The mall had a spacious park in its center.
Judy in the antique mall. Store fronts lined both sides of this mall. I didn't ask how big it really was.

And the central city is much more open and spacious today than it would have been in medieval times with only a few narrow alleys remaining as reminders of the city's medieval past. In its place are many restaurants and gift shops as this city attracts lovers of antiques and bric à brac the world over. Twice annually, there are international antique markets in the town. The rest of the year, there are antique markets every weekend. People come from far and wide to search for just the right antique to complete their collection. I know this will break Chuck Bowen's heart, but I refused to go to the spring international antiques fair because it would be impossible to park, to move, or even to breathe in that town on that weekend. Sorry, Chuck.

On our way home, we stopped at a small town called Le Thor, another small village along the Sorgue River. We only planned to visit the church as it was already 5 pm and our dinner reservations were at 8 pm.
Notre-Dame-du-Lac in Le Thor

Another walled village, with parts of the wall and a gate still intact, its church, completed in 1202, is romanesque, but with the very first hints of gothic visible in the construction of its nave. As such, it marks the transition that was occurring at this period of time.

When we arrived, we found that a concert by a chorale from Avignon had just been completed and several people remained cleaning up. (Lucky for us or the church would likely have been locked.) We spoke to a gentleman who gave us some basic information about the church and then turned us over to his wife who is clearly a docent of this church.
The lady in the white shawl is the enthusiastic docent we had the luck to meet. She knew everything about this church and shared it eagerly, giving us almost an hour of her time. We are grateful for her willingness to show us this gem.

She gave us an inside and outside tour of this national monument, barely damaged in the wars over time, and clearly a source of pride to this French woman.
Romanesque with a cupola over the nave/transept crossing and a traditionally romanesque apse

original doors

the Sorgue flows on the north side of the church (it would be on
the right in this photo

The church has no windows on the north side as it once was part of the city's protective outer ring. The Sorgue flowing along this side provided additional protection in the form of a natural moat.

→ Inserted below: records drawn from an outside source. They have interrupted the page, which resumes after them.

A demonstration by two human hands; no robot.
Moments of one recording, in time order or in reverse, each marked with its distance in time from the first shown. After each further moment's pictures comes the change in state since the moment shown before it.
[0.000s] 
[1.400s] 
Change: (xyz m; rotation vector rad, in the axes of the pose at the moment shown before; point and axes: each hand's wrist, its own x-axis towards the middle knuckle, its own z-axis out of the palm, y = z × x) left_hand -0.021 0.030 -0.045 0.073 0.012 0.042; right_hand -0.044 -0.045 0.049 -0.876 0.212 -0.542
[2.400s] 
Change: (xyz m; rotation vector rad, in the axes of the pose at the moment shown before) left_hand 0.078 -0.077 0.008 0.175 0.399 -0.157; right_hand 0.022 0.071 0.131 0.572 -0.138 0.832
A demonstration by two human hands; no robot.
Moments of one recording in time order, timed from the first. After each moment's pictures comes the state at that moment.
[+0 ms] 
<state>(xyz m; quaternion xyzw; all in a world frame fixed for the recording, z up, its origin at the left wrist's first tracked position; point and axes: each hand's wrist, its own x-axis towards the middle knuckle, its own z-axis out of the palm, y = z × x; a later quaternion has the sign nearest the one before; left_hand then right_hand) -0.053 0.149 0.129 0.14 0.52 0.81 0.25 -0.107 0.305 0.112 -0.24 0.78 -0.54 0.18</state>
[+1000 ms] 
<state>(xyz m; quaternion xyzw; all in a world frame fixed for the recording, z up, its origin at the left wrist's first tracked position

In all, we spent an hour with this enthusiastic lady and were shown all sorts of interesting details.
The engraved characters are the marks of the stone carvers who would place their mark on each piece of stone the shaped from the quarry. It was how they were paid.

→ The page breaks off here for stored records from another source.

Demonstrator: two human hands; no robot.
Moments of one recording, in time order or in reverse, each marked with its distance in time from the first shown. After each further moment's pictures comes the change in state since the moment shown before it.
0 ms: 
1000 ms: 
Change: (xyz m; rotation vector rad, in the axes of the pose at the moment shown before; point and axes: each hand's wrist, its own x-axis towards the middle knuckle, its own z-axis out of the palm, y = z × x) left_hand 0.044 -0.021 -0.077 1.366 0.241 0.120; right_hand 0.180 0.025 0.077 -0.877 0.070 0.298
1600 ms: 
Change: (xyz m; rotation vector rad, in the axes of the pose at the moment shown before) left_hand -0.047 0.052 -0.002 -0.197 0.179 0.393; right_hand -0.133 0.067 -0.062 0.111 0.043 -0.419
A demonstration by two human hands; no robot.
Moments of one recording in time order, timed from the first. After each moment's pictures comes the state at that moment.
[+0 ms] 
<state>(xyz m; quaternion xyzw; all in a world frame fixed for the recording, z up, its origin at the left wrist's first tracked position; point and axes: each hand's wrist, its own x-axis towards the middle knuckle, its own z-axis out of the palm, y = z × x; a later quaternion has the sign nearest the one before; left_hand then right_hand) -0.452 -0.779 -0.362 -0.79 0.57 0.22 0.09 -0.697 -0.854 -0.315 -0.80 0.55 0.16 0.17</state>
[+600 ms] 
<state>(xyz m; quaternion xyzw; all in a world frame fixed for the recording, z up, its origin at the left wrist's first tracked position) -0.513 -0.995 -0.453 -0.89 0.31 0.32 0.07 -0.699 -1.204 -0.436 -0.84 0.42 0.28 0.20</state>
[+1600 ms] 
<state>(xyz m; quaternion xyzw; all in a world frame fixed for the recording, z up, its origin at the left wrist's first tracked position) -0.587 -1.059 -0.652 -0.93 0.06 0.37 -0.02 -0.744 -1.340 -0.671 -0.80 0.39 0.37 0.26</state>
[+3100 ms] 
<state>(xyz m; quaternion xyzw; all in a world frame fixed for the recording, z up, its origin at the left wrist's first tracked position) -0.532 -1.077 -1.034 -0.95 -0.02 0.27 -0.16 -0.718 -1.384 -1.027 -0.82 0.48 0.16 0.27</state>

A knight rides past an enemy who has been able to hide from him.

the bell tower was added much later and is a bit small for the size of the church. From here, one sees that the church is typically romanesque, but with the beginnings of decorations that hint also at the coming gothic style.

Now, after 6 pm, we needed to hurry home to get ready for our dinner at our local brasserie/restaurant, Le Pressoir. Our reservation is for 8 pm, civilized time in France, apparently. When we arrive at a restaurant before 7, it is sometimes not open yet.

The menu here includes pizzas and calzones, but also dinners both à la carte and as part of a 2- or 3-course meal (also called a menu). It's important to know that "Entrées" are first courses; "Plats" is the word meaning plate and is the main part of the meal; and of course, "Désserts" needs no further explanation. We all ordered à la carte and most had a plat + dessert, while a couple had pizza or calzone.
Judy's pizza provençal

Dave's calzone was huge

my medallions of pork in a honey-wine glaze, ratatouille, and french fries

By the time we walk back home after dinner, it is nearing 10 pm. Quick good-nights and bed as we have a full day of touring tomorrow. Bonne nuit! Dors bien!